ContinuumIO / elm

Phase I & part of Phase II of NASA SBIR - Parallel Machine Learning on Satellite Data
http://ensemble-learning-models.readthedocs.io
44 stars 24 forks source link

Better repr / str for elm.pipeline.steps wrapped classes? #224

Open PeterDSteinberg opened 6 years ago

PeterDSteinberg commented 6 years ago

What can be done to better wrap the elm.pipeline.steps classes for appearance, repr - str?

Currently this is a repr of a Pipeline from PR #221 (run from the elm/tests directory):

$ ipython -i test_xarray_cross_validation.py
Python 3.6.2 |Continuum Analytics, Inc.| (default, Jul 20 2017, 13:14:59)
Type 'copyright', 'credits' or 'license' for more information
IPython 6.2.1 -- An enhanced Interactive Python. Type '?' for help.

In [1]: pca_regress
Out[1]:
Pipeline(memory=None,
     steps=[('get_y', GetY(layer='y')), ('pca', PCA(copy=True, iterated_power='auto', n_components=None, random_state=None,
  svd_solver='auto', tol=0.0, whiten=False)), ('estimator', Ridge(alpha=1.0, copy_X=True, fit_intercept=True, max_iter=None,
   normalize=False, random_state=None, solver='auto', tol=0.001))])

Looks like sklearn's Pipeline.__repr__ (see pca_regress._cls - here that is sklearn.pipeline.Pipeline. Some methods like repr are delegated to calling pca_regress._cls with self as an argument). Should we add a note to the repr about elm.pipeline.steps / MLDataset?

PeterDSteinberg commented 6 years ago

Also note that using the delegation pattern mentioned above causes some of the scikit-learn exception strings to be not as informative as possible, because they look for the string self.__class__.__name__ rather than self._cls.__name__. This causes the unclarity in exception string below (if using a Pipeline, and getting an error about Wrapped (one of its steps), it may be hard to tell which transformer/estimator is having a problem):

self = Ridge(alpha=1.0, copy_X=True, fit_intercept=True, max_iter=None,
   normalize=False, random_state=None, solver='auto', tol=0.001)
params = {'copy_x': False, 'fit_intercept': False, 'normalize': False}
valid_params = {'alpha': 1.0, 'copy_X': True, 'fit_intercept': True, 'max_iter': None, ...}, key = 'copy_x', value = False, split = ['copy_x']
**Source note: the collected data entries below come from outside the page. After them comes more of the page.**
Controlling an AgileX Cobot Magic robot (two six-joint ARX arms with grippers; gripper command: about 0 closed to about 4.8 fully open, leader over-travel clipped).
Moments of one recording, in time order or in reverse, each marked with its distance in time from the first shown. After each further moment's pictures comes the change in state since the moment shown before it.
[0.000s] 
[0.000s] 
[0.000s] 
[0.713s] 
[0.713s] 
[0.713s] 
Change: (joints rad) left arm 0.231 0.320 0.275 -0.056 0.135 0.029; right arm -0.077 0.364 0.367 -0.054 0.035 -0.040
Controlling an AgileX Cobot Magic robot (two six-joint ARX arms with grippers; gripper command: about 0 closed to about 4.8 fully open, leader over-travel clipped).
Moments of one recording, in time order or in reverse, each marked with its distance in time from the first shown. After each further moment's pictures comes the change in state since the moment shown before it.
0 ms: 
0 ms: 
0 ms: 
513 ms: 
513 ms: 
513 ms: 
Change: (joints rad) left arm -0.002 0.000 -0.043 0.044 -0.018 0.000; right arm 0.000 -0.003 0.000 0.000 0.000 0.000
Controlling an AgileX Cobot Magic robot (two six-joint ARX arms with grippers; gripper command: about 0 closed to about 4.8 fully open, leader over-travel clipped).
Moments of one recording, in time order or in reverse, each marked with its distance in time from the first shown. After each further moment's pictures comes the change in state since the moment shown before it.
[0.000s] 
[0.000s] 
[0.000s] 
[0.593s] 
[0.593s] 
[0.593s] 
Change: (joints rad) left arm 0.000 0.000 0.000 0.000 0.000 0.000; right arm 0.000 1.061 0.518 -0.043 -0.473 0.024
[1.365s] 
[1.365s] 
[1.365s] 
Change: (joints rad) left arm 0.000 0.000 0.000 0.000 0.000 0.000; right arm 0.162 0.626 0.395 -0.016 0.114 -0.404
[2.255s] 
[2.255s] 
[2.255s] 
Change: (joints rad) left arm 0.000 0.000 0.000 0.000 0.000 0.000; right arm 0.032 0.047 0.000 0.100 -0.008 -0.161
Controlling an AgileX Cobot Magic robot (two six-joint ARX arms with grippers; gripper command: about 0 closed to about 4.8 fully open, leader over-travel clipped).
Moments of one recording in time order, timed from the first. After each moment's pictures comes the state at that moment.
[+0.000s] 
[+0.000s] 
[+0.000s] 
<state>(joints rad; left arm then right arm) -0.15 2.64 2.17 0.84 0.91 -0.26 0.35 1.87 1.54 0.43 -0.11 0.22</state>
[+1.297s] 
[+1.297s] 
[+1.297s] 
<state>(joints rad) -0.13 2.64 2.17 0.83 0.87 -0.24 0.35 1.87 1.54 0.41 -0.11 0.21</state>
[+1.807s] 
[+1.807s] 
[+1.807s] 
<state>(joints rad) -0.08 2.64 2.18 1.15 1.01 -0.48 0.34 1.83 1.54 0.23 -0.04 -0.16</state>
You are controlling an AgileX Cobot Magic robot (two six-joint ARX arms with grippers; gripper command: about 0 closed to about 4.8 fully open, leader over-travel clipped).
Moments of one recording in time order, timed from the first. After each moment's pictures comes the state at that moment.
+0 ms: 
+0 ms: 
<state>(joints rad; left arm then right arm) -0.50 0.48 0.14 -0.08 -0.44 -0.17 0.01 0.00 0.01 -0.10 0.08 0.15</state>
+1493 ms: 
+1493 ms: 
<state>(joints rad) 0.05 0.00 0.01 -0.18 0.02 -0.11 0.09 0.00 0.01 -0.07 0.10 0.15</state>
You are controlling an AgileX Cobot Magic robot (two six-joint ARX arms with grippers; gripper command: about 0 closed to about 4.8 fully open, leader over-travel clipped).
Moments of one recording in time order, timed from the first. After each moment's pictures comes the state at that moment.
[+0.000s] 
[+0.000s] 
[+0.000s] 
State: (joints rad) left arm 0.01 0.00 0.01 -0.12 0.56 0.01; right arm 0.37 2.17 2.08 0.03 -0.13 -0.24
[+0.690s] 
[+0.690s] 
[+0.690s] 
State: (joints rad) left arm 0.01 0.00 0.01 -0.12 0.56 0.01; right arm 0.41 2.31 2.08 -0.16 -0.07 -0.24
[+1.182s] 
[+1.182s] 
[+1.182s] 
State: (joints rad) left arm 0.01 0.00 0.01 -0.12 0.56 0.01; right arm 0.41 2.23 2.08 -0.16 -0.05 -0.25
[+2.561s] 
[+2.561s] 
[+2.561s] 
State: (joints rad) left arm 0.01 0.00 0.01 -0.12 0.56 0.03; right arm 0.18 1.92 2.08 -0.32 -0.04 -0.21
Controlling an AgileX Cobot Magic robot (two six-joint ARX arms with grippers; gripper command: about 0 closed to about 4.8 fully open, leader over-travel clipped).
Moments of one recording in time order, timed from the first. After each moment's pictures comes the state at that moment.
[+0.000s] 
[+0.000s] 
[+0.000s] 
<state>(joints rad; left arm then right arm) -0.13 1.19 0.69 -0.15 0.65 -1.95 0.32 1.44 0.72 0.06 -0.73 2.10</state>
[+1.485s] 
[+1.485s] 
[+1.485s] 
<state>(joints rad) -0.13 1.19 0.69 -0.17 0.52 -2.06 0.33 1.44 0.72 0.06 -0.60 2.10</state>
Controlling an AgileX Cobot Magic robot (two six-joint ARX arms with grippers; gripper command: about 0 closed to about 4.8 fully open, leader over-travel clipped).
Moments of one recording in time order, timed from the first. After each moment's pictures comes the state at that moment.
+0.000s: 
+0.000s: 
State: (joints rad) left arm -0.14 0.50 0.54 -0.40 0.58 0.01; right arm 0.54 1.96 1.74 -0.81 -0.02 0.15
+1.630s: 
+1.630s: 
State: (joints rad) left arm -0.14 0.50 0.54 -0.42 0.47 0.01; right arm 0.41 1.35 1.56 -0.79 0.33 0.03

    def set_params(self, **params):
        """Set the parameters of this estimator.

            The method works on simple estimators as well as on nested objects
            (such as pipelines). The latter have parameters of the form
            ``<component>__<parameter>`` so that it's possible to update each
            component of a nested object.

            Returns
            -------
            self
            """
        if not params:
            # Simple optimization to gain speed (inspect is slow)
            return self
        valid_params = self.get_params(deep=True)
        for key, value in six.iteritems(params):
            split = key.split('__', 1)
            if len(split) > 1:
                # nested objects case
                name, sub_name = split
                if name not in valid_params:
                    raise ValueError('Invalid parameter %s for estimator %s. '
                                     'Check the list of available parameters '
                                     'with `estimator.get_params().keys()`.' %
                                     (name, self))
                sub_object = valid_params[name]
                sub_object.set_params(**{sub_name: value})
            else:
                # simple objects case
                if key not in valid_params:
                    raise ValueError('Invalid parameter %s for estimator %s. '
                                     'Check the list of available parameters '
                                     'with `estimator.get_params().keys()`.' %
>                                    (key, self.__class__.__name__))
E                   ValueError: Invalid parameter copy_x for estimator Wrapped. Check the list of available parameters with `estimator.get_params().keys()`.